- Dataset extract -
-------------------------

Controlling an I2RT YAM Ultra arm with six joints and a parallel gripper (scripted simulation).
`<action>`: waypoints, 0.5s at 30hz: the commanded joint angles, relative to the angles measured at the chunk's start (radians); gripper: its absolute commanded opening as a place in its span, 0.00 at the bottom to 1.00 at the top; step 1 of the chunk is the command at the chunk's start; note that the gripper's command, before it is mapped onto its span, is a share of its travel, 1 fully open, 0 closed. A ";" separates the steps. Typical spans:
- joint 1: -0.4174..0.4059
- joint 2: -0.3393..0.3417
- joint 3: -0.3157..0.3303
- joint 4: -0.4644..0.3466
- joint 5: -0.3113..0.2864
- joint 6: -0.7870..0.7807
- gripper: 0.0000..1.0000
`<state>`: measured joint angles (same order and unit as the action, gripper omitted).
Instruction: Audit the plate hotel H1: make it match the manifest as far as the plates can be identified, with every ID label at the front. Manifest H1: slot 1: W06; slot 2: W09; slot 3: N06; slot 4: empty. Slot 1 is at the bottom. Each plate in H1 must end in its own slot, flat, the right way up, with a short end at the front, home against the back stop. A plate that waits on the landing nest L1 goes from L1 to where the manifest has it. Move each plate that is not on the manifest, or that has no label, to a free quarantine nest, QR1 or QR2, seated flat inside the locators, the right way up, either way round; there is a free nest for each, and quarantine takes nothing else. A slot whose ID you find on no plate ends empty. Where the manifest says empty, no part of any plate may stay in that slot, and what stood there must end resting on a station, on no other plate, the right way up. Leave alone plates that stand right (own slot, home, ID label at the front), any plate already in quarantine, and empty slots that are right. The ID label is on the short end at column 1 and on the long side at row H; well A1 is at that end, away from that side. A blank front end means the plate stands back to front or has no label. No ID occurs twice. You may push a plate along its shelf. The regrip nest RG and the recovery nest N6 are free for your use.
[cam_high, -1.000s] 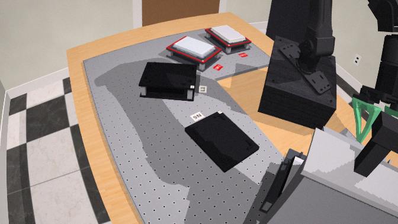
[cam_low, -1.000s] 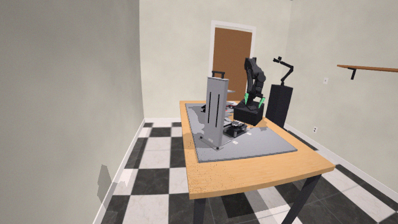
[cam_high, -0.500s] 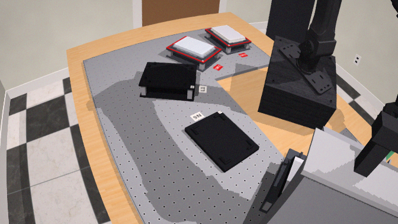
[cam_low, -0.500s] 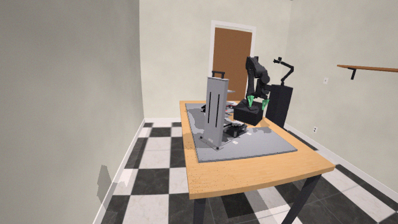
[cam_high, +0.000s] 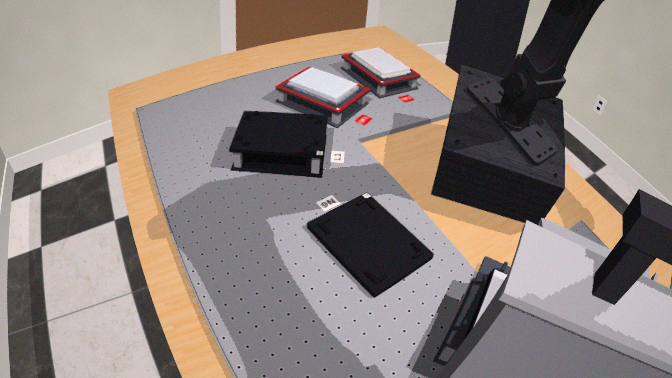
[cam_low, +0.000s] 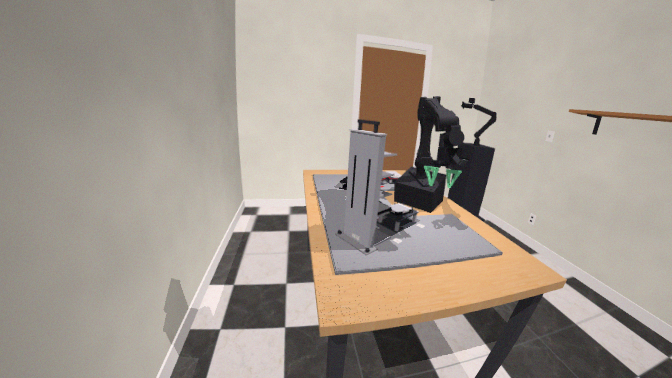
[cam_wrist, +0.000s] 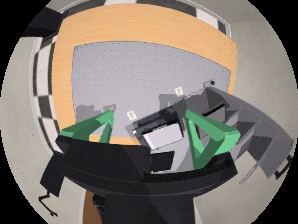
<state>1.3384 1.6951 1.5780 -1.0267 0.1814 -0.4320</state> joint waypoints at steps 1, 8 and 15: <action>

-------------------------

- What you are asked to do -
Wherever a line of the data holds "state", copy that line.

- Expected answer -
`<state>`: measured joint angles (same order and unit as the action, gripper omitted).
<state>1.3384 1.6951 1.5780 -1.0267 0.1814 -0.4320</state> joint waypoints at steps 1, 8 and 15: <action>

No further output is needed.